Return each line of the listing exactly as written.

--- START ---

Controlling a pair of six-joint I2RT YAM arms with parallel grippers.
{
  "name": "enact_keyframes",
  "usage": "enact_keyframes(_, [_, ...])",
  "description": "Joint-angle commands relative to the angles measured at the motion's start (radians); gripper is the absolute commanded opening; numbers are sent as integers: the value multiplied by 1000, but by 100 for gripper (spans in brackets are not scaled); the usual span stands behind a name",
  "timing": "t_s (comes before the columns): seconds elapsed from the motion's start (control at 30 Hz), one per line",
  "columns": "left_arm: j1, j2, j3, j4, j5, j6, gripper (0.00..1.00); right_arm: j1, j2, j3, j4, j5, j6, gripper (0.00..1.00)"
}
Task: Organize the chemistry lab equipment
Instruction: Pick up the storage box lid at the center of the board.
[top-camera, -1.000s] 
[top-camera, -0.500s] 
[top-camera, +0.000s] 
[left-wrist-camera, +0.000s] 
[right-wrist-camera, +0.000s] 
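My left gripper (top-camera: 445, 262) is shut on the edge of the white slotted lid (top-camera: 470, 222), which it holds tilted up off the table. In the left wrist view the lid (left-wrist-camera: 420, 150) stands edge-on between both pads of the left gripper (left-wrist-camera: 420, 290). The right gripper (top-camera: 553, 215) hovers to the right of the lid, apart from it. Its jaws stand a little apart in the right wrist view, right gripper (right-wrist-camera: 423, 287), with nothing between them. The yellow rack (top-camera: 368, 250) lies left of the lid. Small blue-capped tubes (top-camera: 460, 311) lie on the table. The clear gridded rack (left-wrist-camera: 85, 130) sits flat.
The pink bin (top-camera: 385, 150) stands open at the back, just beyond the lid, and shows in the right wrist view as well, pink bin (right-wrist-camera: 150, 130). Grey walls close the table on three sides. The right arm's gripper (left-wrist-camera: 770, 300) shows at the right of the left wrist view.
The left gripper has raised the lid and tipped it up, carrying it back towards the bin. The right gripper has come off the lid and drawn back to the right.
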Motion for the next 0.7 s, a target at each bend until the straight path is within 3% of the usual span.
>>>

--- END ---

Output for this exercise.
Controlling a pair of six-joint I2RT YAM arms with parallel grippers.
{
  "name": "enact_keyframes",
  "usage": "enact_keyframes(_, [_, ...])",
  "description": "Joint-angle commands relative to the angles measured at the motion's start (radians); gripper is the absolute commanded opening; numbers are sent as integers: the value multiplied by 1000, but by 100 for gripper (spans in brackets are not scaled); the usual span stands behind a name",
  "timing": "t_s (comes before the columns): seconds elapsed from the motion's start (control at 30 Hz), one per line",
  "columns": "left_arm: j1, j2, j3, j4, j5, j6, gripper (0.00..1.00); right_arm: j1, j2, j3, j4, j5, j6, gripper (0.00..1.00)"
}
Task: Organize the chemistry lab equipment
Instruction: Pick up the storage box lid at the center of the board.
[top-camera, -1.000s] 
[top-camera, -0.500s] 
[top-camera, +0.000s] 
[left-wrist-camera, +0.000s] 
[right-wrist-camera, +0.000s] 
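My left gripper (top-camera: 445, 262) is shut on the edge of the white slotted lid (top-camera: 470, 222), which it holds tilted up off the table. In the left wrist view the lid (left-wrist-camera: 420, 150) stands edge-on between both pads of the left gripper (left-wrist-camera: 420, 290). The right gripper (top-camera: 553, 215) hovers to the right of the lid, apart from it. Its jaws stand a little apart in the right wrist view, right gripper (right-wrist-camera: 423, 287), with nothing between them. The yellow rack (top-camera: 368, 250) lies left of the lid. Small blue-capped tubes (top-camera: 460, 311) lie on the table. The clear gridded rack (left-wrist-camera: 85, 130) sits flat.
The pink bin (top-camera: 385, 150) stands open at the back, just beyond the lid, and shows in the right wrist view as well, pink bin (right-wrist-camera: 150, 130). Grey walls close the table on three sides. The right arm's gripper (left-wrist-camera: 770, 300) shows at the right of the left wrist view.
The left gripper has raised the lid and tipped it up, carrying it back towards the bin. The right gripper has come off the lid and drawn back to the right.
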Motion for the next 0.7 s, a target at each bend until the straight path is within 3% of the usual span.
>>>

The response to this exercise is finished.